Work instructions
From the first line of the records through the line containing "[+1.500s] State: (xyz", retype every line exactly and nothing else.

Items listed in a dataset
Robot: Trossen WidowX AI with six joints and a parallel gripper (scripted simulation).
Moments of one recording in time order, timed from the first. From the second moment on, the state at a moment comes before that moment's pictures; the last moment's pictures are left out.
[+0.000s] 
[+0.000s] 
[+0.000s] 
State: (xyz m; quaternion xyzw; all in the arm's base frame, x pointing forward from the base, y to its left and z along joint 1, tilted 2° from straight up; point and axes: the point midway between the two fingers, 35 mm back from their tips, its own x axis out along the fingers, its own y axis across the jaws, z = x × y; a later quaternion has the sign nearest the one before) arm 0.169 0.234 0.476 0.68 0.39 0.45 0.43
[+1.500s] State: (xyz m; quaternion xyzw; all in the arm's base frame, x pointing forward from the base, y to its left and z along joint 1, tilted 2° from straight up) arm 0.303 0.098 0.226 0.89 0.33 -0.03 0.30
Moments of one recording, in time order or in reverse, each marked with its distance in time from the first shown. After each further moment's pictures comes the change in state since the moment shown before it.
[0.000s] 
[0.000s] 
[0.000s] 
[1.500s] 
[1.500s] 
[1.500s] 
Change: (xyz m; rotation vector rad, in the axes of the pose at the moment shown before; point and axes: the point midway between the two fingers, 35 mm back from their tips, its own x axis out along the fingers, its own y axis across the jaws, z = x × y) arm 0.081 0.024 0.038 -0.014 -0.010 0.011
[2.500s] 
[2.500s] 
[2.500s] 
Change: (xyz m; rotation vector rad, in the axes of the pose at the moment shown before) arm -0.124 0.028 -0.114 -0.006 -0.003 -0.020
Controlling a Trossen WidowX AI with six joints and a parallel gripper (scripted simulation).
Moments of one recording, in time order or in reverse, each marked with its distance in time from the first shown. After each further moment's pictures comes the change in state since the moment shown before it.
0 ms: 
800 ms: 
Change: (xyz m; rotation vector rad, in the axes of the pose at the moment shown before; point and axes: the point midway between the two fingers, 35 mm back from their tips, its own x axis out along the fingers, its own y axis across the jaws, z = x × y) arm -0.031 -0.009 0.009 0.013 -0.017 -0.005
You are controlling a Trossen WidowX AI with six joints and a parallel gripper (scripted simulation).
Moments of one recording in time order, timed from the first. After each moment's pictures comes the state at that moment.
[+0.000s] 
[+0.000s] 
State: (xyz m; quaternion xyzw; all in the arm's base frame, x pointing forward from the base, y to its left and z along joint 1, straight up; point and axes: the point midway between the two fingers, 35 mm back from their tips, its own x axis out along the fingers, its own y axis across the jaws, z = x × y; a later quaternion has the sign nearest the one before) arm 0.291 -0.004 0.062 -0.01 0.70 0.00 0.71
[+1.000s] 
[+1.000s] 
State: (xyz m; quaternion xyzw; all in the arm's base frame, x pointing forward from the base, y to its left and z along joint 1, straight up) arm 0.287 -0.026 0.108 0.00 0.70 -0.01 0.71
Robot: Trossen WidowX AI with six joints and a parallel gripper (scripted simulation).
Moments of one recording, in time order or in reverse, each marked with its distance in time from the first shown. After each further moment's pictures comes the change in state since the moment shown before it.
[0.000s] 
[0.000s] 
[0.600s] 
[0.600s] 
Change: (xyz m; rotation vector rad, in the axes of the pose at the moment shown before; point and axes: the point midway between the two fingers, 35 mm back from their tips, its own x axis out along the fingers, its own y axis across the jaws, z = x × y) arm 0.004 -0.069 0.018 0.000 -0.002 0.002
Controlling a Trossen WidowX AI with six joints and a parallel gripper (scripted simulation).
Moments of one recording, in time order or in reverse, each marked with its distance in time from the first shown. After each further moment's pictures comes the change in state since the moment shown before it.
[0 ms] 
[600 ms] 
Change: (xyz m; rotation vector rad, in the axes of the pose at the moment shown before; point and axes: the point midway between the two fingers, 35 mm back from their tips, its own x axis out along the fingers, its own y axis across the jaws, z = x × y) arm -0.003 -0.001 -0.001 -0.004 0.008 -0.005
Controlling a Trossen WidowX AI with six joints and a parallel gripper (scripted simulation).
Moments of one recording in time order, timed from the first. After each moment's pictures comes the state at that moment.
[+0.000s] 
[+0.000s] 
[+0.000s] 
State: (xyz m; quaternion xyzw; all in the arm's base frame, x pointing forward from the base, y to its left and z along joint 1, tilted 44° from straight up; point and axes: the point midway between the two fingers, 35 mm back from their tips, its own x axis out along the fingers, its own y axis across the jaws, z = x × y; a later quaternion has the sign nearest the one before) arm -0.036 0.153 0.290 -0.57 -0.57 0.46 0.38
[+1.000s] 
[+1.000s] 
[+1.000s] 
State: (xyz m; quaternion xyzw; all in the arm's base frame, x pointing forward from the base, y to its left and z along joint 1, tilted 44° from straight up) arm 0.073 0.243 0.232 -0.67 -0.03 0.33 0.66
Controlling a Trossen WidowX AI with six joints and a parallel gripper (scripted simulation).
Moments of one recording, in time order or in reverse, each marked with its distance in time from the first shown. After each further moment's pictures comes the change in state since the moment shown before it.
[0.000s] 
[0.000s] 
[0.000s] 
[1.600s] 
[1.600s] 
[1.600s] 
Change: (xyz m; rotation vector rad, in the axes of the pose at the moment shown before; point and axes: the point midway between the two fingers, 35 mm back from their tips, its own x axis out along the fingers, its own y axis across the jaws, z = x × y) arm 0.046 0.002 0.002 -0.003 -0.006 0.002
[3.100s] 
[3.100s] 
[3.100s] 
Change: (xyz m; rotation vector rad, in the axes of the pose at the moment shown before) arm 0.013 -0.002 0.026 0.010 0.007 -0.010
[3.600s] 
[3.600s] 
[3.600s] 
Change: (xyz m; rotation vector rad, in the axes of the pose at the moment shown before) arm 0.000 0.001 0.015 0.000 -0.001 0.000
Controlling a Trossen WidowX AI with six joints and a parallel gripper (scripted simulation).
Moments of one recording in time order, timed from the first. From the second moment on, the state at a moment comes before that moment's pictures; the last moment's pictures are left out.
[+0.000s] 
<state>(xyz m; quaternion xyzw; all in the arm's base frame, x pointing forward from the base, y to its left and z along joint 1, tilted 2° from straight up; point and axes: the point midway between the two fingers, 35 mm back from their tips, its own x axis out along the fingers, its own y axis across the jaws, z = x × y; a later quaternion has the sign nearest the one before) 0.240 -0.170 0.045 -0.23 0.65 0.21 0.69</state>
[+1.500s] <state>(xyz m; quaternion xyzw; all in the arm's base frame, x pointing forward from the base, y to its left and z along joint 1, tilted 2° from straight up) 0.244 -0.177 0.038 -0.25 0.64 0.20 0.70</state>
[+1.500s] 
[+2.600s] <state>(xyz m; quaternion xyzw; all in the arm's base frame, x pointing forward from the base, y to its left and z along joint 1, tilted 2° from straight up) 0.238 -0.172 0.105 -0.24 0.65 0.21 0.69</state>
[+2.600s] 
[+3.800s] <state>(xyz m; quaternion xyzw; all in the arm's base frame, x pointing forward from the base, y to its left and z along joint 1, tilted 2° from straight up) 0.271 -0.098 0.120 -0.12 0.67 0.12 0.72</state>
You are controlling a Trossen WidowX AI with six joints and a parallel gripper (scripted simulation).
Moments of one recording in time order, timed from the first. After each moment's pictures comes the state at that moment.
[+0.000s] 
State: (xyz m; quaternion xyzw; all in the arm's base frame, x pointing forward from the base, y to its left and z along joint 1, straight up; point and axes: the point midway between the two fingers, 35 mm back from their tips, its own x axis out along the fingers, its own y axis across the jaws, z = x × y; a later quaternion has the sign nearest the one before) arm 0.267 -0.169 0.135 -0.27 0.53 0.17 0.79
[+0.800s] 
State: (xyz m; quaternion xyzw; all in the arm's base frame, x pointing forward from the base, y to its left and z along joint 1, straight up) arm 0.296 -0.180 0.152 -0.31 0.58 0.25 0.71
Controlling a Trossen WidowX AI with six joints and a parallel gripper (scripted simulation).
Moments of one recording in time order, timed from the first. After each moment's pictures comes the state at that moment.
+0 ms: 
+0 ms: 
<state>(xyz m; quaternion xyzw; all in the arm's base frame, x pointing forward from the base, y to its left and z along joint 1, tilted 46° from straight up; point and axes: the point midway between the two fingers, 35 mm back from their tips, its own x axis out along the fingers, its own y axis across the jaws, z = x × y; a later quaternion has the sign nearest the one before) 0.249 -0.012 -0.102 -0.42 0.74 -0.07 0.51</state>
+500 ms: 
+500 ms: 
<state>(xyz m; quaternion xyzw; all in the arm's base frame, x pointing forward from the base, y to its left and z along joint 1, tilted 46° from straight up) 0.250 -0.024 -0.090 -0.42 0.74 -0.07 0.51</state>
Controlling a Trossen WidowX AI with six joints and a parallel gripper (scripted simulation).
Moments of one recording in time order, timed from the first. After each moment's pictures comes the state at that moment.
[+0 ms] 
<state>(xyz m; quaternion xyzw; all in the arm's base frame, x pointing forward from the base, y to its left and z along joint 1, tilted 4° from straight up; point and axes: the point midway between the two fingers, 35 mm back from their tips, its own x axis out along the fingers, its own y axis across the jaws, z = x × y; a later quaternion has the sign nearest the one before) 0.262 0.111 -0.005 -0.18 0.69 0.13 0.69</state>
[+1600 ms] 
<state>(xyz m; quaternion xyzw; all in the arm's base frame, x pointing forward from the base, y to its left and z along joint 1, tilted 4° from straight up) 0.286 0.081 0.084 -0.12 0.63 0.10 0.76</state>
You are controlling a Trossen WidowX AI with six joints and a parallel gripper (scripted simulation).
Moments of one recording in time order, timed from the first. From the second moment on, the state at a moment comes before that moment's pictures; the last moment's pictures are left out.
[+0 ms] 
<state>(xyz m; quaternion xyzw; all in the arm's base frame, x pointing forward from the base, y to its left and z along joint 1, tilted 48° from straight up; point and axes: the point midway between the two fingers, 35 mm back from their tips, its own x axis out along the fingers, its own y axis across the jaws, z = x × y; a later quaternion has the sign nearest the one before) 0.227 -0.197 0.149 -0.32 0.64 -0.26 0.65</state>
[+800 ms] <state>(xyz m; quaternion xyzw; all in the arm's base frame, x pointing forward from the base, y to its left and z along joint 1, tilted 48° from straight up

Finished exercise
Robot: Trossen WidowX AI with six joints and a parallel gripper (scripted simulation).
Moments of one recording in time order, timed from the first. From the second moment on, the state at a moment comes before that moment's pictures; the last moment's pictures are left out.
[+0.000s] 
[+0.000s] 
[+0.000s] 
State: (xyz m; quaternion xyzw; all in the arm's base frame, x pointing forward from the base, y to its left and z along joint 1, tilted 2° from straight up; point and axes: the point midway between the two fingers, 35 mm back from their tips, its own x axis out along the fingers, its own y axis across the jaws, z = x × y; a later quaternion has the sign nearest the one before) arm 0.169 0.234 0.476 0.68 0.39 0.45 0.43
[+1.500s] State: (xyz m; quaternion xyzw; all in the arm's base frame, x pointing forward from the base, y to its left and z along joint 1, tilted 2° from straight up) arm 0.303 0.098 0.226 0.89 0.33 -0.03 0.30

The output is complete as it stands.